I was once on stand-by, to be on stand-by, to go on stand-by, for the purpose of being on stand-by, for someone that needed me on stand-by. Guess what? I never got called back either. That was my last time to be on stand-by and that was in 1977.
They called me, not me them. I am the one they needed, not me needing them. I just tell them all that I am still on stand-by from 1977 and that I don't do that anymore. I tell them when and if they have something, call me and if their deal is agreeable with me, I will be available. If you are good enough, they will call back.
|RUSSELL E. DOE (Rdoe)
|Posted on Monday, January 15, 2001 - 11:19 am: |
I'm not on standby with NCA,but I've been wanting to post my feelings for a while now!I have a good relationship with a few good Cat Adjusting Firms.When a medium event happens,I get calls from all the Companies that have my resume.What is an Adjuster to do!! Do you tell all the companies to put you on stand by."is it fair to them" or do you hope that the company you would really want to work for gets enough claims to call you!It has cost me plenty of heartburn.I also know staffing an event without knowing the amount of claims is also difficult for the Cat Manager.I would like to hear from other Adjusters and Adjusting Firms on their opinion as to what they expect from an adjuster,when they put them on Stand by.What should we expect!See you the
|Posted on Sunday, January 14, 2001 - 11:13 pm: |
Well... Jim, you're a little strong in your reply... correct, but a little strong. I fear for the delicate sensebilities of some of our fellow contributors. But, all in all, what is the use in whining over one of the basic tenets of our industry?
Oh, by the way, I humbly suggest that you use a psuedonym when you let loose with broadsides like this one. The vendors like to read this forum.
Has anyone got any news on how many of the State Farm Natcat folks are out on the road now?
|Posted on Sunday, January 14, 2001 - 8:49 pm: |
I know what is going on with NCA...it goes on with NCA just as it does with most Insurance claim pimps. There primary interest is making money and they feel to do that they need a stable of adjusters to satisfy any and all of the clients needs.
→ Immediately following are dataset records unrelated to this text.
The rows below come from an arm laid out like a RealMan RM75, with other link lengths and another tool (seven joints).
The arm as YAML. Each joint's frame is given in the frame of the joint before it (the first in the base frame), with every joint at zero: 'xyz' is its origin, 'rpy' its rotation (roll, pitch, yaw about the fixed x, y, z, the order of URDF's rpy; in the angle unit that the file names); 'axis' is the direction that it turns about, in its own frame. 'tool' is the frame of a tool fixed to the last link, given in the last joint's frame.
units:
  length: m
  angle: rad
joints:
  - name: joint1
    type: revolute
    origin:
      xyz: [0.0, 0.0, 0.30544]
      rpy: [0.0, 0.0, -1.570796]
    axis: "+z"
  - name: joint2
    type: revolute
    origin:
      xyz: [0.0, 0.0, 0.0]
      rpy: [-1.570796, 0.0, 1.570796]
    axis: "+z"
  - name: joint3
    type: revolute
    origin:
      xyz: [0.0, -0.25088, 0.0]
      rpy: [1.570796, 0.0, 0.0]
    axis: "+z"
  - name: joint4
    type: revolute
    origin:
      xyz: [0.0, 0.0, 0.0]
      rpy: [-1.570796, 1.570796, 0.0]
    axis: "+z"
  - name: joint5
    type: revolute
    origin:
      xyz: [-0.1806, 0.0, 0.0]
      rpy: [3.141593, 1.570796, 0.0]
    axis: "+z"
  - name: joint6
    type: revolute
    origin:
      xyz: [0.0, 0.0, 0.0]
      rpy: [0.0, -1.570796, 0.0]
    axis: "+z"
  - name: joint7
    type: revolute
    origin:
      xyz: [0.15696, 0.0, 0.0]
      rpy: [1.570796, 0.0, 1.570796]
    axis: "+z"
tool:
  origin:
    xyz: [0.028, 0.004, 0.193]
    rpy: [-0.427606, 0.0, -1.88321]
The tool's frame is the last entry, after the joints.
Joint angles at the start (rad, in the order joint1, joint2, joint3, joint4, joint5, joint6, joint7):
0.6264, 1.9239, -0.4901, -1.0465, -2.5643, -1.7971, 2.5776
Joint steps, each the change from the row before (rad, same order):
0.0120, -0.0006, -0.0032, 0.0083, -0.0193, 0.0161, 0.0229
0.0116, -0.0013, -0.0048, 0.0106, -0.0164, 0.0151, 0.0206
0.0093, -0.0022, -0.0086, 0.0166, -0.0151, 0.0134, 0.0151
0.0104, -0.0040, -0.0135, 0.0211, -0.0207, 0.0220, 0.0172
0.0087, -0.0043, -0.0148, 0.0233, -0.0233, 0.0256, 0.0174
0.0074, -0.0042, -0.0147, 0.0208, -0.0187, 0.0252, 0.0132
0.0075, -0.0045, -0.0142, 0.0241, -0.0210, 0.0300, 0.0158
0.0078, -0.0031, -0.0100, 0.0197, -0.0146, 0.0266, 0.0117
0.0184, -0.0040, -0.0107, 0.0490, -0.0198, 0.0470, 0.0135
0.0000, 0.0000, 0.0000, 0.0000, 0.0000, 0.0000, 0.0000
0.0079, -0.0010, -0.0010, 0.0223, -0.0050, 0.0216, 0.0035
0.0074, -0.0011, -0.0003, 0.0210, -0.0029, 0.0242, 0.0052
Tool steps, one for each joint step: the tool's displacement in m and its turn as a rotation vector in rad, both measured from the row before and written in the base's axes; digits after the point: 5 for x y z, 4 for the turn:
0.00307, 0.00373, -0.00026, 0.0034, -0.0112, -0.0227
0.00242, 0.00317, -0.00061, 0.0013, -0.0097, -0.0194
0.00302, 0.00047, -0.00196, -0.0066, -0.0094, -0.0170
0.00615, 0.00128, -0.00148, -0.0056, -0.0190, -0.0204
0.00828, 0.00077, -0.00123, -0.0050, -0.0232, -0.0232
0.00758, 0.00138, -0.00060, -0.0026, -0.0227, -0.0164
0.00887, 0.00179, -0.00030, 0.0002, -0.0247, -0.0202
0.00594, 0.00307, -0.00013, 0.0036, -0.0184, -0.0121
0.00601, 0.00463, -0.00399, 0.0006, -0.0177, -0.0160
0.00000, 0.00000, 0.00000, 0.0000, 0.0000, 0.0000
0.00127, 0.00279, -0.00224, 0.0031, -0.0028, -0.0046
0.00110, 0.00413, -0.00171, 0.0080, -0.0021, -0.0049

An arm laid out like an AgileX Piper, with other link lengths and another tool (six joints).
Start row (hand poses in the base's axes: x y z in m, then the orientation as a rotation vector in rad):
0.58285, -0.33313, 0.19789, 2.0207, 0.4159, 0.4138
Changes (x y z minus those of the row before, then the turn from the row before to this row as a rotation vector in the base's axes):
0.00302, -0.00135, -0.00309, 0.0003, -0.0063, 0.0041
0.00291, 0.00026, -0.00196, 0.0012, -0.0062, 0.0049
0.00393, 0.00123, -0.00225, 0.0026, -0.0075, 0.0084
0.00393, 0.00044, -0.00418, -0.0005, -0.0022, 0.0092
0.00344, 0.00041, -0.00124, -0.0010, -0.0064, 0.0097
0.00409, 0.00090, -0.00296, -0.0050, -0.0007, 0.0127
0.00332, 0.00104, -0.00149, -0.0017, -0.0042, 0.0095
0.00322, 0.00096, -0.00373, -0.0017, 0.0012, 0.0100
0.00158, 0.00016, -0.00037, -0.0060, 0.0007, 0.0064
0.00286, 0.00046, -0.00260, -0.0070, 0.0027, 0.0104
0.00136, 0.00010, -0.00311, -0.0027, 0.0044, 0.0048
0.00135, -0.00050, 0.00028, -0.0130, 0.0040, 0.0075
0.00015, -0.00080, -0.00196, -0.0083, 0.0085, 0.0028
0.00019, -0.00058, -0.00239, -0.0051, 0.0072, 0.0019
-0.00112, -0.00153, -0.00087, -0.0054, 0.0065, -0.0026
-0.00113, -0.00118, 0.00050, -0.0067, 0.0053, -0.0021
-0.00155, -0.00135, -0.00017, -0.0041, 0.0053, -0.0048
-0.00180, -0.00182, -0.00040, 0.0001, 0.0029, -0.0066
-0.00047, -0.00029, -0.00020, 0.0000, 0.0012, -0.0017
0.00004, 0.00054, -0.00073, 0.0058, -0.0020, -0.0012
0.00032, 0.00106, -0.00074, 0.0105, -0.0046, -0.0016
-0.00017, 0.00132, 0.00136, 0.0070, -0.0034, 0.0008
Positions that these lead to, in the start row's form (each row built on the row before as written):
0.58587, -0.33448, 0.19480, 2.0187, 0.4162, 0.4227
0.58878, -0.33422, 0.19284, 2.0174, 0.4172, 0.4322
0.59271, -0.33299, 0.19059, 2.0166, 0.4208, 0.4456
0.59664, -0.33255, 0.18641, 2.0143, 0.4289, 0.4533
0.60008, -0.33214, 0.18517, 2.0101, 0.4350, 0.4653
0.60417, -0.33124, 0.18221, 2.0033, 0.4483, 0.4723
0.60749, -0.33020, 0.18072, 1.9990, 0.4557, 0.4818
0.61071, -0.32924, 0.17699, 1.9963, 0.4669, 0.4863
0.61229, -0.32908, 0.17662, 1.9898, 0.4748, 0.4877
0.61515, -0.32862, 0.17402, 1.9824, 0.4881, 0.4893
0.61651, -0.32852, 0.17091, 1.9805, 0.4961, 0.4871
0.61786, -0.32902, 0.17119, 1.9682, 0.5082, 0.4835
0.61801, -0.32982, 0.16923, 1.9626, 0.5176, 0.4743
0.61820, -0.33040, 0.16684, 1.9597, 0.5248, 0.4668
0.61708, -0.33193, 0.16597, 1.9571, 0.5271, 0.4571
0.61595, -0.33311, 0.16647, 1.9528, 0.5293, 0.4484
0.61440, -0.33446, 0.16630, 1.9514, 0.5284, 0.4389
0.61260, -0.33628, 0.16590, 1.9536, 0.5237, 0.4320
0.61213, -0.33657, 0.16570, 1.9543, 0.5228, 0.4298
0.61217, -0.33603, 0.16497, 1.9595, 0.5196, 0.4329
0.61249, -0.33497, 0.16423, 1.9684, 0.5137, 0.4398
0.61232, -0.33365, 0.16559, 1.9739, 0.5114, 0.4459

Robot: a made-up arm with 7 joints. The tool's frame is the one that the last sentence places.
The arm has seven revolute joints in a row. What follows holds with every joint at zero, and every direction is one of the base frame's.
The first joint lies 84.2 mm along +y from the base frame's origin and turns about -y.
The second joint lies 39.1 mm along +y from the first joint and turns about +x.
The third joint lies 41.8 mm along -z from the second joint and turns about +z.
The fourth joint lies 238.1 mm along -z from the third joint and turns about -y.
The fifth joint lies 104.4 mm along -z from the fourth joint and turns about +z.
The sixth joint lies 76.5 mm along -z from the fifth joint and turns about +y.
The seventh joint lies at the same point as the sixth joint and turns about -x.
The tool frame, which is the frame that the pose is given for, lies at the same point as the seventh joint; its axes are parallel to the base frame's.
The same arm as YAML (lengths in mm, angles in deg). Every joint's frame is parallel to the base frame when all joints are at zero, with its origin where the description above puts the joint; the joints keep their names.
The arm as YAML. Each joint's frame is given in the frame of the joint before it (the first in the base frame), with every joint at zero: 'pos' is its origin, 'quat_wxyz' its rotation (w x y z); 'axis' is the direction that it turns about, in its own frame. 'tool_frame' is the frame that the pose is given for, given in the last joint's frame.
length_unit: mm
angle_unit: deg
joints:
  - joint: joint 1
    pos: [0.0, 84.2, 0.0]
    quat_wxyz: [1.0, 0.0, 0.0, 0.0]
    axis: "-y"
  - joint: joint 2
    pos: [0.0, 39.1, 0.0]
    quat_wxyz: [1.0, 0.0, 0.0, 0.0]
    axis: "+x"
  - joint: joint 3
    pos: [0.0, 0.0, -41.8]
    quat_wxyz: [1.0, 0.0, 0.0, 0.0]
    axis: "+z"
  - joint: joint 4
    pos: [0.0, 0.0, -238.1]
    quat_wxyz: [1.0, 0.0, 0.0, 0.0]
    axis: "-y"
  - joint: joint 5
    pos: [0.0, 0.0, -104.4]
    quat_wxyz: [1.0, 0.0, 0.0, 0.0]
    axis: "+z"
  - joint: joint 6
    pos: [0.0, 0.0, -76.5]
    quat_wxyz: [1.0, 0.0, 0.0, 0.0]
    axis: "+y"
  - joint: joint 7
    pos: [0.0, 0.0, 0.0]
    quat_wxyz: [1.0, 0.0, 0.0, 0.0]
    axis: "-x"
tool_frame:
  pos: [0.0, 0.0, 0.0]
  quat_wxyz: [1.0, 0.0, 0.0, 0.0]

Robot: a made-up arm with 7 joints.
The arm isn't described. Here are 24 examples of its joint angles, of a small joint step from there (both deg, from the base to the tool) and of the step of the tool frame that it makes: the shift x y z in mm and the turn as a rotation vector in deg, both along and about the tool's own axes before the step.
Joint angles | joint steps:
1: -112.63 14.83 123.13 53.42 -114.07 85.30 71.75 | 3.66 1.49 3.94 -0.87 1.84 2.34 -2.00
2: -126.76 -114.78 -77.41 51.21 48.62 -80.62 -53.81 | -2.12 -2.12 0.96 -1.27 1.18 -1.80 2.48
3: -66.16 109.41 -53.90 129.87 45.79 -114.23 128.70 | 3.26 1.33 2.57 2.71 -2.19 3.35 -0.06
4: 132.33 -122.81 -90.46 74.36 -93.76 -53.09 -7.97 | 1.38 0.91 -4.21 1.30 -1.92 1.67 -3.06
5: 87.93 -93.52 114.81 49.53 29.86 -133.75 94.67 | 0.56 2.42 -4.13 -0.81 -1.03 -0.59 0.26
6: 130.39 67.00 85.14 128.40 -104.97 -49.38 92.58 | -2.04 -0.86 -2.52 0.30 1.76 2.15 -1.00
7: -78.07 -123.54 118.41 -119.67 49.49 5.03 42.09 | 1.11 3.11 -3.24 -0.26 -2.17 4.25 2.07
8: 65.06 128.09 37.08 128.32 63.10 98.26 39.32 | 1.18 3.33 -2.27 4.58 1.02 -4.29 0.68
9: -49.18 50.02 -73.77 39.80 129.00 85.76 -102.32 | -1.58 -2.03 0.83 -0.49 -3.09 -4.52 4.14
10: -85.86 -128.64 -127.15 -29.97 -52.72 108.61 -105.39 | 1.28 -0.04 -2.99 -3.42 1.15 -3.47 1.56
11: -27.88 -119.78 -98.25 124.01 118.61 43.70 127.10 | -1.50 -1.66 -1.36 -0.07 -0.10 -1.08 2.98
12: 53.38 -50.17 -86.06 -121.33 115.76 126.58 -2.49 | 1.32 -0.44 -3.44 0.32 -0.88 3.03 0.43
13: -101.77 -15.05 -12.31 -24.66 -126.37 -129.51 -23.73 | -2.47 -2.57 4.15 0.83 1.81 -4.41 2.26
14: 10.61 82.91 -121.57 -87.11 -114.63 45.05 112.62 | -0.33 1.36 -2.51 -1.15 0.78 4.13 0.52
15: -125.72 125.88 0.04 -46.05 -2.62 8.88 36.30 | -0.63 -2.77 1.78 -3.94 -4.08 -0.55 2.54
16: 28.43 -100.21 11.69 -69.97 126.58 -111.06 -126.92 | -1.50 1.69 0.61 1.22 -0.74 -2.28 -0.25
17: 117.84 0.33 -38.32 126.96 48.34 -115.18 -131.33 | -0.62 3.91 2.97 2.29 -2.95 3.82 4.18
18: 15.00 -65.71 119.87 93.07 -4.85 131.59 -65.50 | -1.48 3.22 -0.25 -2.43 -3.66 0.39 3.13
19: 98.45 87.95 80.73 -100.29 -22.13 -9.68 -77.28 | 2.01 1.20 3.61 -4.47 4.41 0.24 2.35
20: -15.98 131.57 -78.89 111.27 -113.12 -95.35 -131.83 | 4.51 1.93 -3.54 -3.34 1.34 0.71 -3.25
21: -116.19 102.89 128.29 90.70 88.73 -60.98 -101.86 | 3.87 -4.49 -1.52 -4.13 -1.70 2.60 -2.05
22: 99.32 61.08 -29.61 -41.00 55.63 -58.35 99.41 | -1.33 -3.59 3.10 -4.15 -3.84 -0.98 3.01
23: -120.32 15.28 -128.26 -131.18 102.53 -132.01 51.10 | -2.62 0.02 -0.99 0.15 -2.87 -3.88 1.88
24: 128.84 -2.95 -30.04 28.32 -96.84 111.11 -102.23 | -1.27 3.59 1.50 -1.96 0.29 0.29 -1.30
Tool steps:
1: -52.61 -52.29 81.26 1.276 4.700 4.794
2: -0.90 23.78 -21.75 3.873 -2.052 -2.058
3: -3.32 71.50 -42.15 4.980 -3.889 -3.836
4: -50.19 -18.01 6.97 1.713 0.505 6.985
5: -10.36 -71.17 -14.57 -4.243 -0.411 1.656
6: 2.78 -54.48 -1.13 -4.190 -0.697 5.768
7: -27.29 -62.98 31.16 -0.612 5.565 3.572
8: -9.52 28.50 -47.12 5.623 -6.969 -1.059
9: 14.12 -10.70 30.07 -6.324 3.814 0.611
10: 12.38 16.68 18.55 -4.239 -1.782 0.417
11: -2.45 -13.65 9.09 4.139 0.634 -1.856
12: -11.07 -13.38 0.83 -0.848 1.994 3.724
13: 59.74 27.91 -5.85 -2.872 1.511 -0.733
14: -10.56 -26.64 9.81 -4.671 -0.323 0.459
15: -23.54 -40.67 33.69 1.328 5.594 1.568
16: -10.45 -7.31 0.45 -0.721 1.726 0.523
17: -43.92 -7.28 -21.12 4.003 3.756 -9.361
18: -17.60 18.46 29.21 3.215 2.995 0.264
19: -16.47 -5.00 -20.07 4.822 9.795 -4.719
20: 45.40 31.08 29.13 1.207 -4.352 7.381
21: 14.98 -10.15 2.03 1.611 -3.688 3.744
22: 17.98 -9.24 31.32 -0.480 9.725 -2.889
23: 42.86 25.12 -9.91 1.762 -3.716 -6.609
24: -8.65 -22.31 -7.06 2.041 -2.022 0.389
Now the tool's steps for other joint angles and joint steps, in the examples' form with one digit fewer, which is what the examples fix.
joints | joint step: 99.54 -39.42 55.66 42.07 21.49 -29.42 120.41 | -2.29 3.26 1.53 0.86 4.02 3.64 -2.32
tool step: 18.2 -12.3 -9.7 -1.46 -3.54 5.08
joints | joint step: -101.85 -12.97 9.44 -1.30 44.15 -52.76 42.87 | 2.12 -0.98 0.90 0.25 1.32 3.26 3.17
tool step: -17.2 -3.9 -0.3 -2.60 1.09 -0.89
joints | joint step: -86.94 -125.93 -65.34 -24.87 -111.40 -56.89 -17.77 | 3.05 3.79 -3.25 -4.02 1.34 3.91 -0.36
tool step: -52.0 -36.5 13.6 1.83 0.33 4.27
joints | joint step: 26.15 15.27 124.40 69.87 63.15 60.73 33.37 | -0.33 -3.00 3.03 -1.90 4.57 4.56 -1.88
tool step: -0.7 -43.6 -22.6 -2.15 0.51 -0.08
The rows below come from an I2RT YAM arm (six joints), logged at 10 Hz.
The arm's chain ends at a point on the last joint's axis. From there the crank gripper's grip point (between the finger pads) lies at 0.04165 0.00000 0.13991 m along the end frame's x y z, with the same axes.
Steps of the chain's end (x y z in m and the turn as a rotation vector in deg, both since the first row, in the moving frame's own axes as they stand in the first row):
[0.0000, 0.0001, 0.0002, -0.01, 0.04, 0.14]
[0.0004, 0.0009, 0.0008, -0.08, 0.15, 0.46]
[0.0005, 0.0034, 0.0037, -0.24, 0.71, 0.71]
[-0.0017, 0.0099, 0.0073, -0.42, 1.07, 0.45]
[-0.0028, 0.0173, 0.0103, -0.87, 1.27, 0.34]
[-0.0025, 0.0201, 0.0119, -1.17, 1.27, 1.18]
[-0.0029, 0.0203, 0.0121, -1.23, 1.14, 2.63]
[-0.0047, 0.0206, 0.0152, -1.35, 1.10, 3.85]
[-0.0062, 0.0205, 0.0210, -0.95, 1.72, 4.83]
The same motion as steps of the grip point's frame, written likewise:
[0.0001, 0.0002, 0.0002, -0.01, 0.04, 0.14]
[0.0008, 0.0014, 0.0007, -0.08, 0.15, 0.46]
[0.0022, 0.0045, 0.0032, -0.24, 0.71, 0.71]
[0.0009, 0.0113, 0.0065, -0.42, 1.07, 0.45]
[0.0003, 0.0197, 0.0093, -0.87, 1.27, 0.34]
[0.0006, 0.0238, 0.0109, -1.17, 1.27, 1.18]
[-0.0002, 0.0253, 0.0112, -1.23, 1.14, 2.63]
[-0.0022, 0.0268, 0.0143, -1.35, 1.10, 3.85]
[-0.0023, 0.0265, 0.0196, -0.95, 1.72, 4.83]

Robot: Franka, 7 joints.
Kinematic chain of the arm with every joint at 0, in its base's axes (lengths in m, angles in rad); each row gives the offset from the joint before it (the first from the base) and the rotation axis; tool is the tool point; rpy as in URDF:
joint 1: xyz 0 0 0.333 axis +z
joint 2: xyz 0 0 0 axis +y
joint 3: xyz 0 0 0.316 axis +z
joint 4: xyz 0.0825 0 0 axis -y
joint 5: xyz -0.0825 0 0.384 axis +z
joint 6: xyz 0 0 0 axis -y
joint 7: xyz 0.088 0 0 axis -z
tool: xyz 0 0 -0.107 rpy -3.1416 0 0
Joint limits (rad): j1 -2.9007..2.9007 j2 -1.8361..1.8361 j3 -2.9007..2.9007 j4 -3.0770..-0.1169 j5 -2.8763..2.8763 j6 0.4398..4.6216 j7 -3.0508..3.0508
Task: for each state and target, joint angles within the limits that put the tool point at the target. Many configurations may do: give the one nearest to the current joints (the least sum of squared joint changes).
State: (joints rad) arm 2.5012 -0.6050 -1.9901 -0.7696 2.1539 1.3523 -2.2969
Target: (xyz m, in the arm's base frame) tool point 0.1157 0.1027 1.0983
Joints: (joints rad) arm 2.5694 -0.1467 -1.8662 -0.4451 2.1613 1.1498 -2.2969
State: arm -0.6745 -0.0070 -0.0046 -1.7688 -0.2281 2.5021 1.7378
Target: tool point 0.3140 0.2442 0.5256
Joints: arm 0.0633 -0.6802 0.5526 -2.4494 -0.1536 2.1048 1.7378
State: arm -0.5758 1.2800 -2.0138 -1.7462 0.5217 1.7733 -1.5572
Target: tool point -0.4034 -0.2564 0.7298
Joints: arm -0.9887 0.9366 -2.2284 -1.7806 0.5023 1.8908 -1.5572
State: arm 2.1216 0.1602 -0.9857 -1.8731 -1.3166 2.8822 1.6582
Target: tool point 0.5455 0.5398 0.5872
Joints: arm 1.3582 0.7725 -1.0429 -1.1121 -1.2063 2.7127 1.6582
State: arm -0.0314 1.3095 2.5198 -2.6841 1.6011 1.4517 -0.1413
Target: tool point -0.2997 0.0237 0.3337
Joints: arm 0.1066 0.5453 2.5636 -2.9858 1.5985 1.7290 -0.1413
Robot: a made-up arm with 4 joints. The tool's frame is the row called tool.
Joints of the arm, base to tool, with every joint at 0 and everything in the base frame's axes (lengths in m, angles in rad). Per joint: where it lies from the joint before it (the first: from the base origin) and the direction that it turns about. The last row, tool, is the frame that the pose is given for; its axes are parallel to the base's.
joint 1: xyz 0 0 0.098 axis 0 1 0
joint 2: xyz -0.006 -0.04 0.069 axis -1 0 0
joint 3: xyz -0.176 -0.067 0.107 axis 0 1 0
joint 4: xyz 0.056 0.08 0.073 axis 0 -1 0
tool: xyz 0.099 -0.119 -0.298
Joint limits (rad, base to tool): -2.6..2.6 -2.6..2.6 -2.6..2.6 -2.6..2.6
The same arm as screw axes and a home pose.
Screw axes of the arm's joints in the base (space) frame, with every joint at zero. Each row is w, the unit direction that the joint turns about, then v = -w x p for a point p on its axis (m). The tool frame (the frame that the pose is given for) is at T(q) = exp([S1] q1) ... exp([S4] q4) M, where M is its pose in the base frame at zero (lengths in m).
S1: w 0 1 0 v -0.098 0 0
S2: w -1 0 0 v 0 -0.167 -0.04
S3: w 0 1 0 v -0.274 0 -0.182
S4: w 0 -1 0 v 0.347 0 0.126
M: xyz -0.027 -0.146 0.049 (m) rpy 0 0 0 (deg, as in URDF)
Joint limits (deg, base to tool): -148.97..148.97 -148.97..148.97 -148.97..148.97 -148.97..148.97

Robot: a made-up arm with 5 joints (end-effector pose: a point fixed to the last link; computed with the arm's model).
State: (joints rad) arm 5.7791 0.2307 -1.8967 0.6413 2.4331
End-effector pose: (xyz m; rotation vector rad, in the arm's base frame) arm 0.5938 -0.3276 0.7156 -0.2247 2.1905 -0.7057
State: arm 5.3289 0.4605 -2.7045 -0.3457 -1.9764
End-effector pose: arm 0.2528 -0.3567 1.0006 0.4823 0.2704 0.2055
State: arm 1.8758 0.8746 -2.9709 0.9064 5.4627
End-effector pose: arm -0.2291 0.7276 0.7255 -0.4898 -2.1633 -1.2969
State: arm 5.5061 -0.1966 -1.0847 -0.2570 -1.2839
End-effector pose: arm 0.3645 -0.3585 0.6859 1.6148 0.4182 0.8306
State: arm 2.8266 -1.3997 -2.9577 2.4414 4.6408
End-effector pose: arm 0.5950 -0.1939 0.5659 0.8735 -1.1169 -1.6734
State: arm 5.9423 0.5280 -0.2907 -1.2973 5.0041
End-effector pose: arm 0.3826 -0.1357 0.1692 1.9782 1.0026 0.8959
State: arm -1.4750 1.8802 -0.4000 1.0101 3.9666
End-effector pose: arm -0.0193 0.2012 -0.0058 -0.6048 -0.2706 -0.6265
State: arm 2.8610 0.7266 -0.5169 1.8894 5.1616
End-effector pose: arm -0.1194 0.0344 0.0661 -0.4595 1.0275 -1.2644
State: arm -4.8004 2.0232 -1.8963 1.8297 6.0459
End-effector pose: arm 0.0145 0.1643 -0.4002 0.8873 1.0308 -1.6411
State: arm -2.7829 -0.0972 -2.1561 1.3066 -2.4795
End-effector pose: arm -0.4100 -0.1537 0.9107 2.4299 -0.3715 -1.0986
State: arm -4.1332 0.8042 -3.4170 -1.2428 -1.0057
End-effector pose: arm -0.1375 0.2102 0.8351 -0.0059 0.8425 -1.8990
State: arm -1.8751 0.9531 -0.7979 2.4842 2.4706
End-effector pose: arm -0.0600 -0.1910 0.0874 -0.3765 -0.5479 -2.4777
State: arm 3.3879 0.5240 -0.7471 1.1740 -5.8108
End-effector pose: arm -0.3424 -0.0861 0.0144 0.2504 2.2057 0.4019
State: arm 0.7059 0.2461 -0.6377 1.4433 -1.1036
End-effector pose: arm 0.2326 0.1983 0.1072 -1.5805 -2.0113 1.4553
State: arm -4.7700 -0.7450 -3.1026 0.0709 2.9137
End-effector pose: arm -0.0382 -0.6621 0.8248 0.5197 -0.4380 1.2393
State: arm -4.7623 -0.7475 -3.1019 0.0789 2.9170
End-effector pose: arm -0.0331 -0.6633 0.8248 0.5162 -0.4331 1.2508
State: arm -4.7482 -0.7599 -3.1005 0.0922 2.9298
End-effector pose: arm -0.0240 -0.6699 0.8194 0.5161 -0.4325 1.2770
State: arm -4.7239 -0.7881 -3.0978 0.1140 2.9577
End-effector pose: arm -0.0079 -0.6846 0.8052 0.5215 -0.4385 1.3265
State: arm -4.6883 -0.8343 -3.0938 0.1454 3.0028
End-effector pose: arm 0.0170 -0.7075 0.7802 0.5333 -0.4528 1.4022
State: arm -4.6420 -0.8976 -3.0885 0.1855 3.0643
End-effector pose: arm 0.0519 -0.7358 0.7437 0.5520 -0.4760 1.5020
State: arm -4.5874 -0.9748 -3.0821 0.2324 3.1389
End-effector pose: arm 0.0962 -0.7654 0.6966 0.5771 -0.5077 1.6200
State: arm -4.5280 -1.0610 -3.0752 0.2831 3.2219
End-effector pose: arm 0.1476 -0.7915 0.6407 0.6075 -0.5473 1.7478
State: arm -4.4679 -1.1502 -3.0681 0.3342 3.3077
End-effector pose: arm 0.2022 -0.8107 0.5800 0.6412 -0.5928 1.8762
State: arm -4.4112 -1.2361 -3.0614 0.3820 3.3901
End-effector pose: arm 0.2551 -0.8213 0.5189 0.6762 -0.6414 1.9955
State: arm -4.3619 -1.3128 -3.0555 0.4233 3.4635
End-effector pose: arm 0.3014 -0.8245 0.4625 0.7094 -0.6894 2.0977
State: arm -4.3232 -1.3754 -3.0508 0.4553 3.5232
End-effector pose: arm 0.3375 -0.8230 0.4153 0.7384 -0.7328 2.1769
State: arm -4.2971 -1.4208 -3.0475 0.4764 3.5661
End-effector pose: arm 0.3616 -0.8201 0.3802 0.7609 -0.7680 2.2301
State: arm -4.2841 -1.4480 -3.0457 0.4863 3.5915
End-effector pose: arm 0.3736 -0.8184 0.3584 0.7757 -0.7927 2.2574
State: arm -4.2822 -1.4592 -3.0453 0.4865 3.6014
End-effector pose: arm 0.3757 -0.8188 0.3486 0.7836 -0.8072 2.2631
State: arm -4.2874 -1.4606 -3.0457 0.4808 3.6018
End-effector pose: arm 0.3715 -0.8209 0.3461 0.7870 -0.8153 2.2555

They could care less about you and me and the false hopes that they build in our famlies by putting us on stand by knowing that there is a slim chance of you ever being called. Sad, but guess what? It will continue as long as they have a supply of resumes to parade in front of the client just like the pimp on the corner. I got your stand by right here...i will be on stand by with 20 pimps but the first one that calls and can guarantee me 100 files i am gone!
|Lyndon Graves (Lyndon)
|Posted on Sunday, January 14, 2001 - 8:03 pm: |
Myself, and several others,received a call from NCA placing us on standby for East Coast losses.
Now standby is like fidelity is in marriage. You are supposed to be chosen for that one entity only. It is a promise to be available for that company when called.
So when NCA put us on standby, and does not call. . .we get upset to see a posting that adjusters are needed for immediate work!
So, without malice, I asked the question what is going on? Anybody else want to know?